El mandatario de Bielorrusia, Aleksandr Lukashenko, alzó la voz este martes para denunciar lo que calificó como una campaña de "presión económica sin precedentes" dirigida contra los aliados estratégicos de Rusia y China. Durante su intervención, el líder bielorruso enfatizó que el uso de sanciones y bloqueos financieros se ha convertido en la principal herramienta de injerencia por parte de potencias occidentales en los asuntos internos de naciones soberanas.
Según Lukashenko, países como Venezuela, Cuba e Irán han sido los blancos principales de estas tácticas de asfixia económica en los últimos tiempos. El mandatario subrayó que estas acciones no solo buscan desestabilizar a los gobiernos en turno, sino que representan una "grave injerencia" que afecta directamente el bienestar de las poblaciones civiles. Para el líder de Minsk, esta dinámica refleja un intento deliberado por mantener un orden unipolar en un mundo que transita rápidamente hacia la multipolaridad.
En el contexto latinoamericano, las declaraciones de Lukashenko resuenan de manera particular debido a la histórica relación que México ha mantenido con naciones como Cuba y Venezuela bajo la doctrina de no intervención y autodeterminación de los pueblos. Mientras que México ha abogado en foros internacionales por el fin de los bloqueos económicos, Lukashenko posiciona estas medidas como una guerra económica abierta que busca castigar la cercanía política con Moscú y Pekín.
Finalmente, el líder bielorruso advirtió que la resistencia ante estas presiones externas fortalecerá la cooperación entre los bloques que no se alinean con las políticas de Washington y Bruselas.
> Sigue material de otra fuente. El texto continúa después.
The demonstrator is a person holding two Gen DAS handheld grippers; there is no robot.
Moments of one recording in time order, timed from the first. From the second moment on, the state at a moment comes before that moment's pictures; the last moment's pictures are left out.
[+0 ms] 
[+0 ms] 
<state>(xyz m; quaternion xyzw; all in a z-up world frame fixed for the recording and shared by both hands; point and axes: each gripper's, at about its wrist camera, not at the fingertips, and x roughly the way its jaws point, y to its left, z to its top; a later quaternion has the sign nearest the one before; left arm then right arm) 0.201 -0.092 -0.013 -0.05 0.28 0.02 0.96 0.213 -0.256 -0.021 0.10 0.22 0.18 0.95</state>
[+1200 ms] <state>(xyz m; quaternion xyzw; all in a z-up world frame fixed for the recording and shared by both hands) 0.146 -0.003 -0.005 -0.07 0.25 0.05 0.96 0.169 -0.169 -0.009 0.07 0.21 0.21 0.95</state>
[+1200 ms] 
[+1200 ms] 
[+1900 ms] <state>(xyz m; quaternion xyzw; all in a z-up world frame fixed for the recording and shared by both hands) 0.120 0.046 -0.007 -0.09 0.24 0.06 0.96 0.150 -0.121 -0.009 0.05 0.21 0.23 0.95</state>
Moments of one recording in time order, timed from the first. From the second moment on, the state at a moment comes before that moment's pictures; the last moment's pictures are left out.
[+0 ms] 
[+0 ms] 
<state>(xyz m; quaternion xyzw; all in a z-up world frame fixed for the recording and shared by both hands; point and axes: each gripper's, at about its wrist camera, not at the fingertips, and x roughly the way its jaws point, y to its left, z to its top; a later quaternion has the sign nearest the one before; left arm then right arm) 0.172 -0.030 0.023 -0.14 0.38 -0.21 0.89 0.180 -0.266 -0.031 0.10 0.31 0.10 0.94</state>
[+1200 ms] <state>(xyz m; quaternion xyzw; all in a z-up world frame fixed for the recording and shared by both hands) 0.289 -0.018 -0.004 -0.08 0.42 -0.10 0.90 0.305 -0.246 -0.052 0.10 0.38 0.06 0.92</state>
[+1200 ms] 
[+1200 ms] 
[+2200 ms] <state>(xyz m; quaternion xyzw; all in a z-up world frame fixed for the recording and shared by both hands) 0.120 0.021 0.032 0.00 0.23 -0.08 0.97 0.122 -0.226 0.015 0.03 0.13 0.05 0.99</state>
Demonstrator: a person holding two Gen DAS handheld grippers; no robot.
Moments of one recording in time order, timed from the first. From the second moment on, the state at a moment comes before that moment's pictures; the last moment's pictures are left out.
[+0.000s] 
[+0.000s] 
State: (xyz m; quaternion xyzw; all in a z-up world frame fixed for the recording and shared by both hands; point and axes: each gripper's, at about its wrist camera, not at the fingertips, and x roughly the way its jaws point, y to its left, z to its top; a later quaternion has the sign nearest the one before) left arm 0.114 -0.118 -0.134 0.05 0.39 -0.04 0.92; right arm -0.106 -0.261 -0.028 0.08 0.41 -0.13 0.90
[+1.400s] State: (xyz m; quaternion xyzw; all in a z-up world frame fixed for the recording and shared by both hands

Al señalar que la economía es ahora el principal campo de batalla geopolítico, Lukashenko instó a sus aliados a consolidar mecanismos de defensa financiera y comercial que permitan mitigar el impacto de las medidas coercitivas externas, asegurando que la soberanía nacional no debe estar supeditada al control de los mercados globales dominados por Occidente.